ACTION ITEM – Every line of the entries with the word "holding" in it should be shown.

Segment Open

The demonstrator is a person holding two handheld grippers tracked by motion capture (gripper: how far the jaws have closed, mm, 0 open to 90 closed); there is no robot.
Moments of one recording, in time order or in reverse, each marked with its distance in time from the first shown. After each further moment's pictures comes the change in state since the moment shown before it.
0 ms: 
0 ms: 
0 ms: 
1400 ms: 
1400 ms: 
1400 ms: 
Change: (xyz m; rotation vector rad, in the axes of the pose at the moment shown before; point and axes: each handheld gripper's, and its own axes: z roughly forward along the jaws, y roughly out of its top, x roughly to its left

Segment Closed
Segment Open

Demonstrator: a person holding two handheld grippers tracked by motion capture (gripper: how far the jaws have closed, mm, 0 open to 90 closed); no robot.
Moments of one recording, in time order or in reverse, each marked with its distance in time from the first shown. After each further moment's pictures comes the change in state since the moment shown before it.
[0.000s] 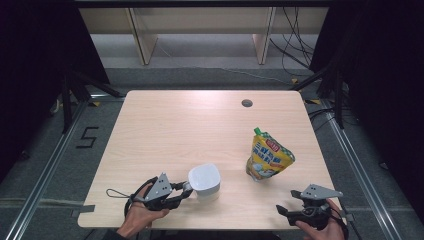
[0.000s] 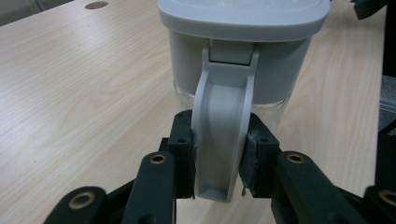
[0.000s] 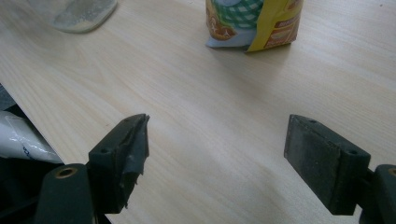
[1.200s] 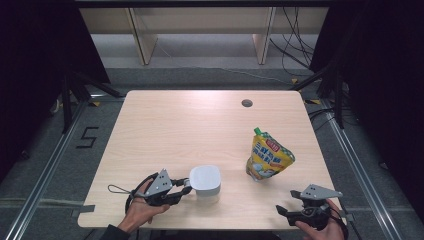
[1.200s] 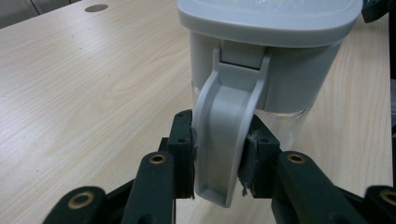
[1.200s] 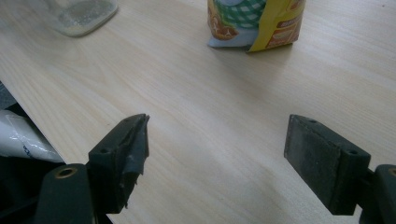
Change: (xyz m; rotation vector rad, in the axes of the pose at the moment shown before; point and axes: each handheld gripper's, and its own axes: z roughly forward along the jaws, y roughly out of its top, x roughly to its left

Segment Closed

TASK SOLUTION –
The demonstrator is a person holding two handheld grippers tracked by motion capture (gripper: how far the jaws have closed, mm, 0 open to 90 closed); there is no robot.
Demonstrator: a person holding two handheld grippers tracked by motion capture (gripper: how far the jaws have closed, mm, 0 open to 90 closed); no robot.

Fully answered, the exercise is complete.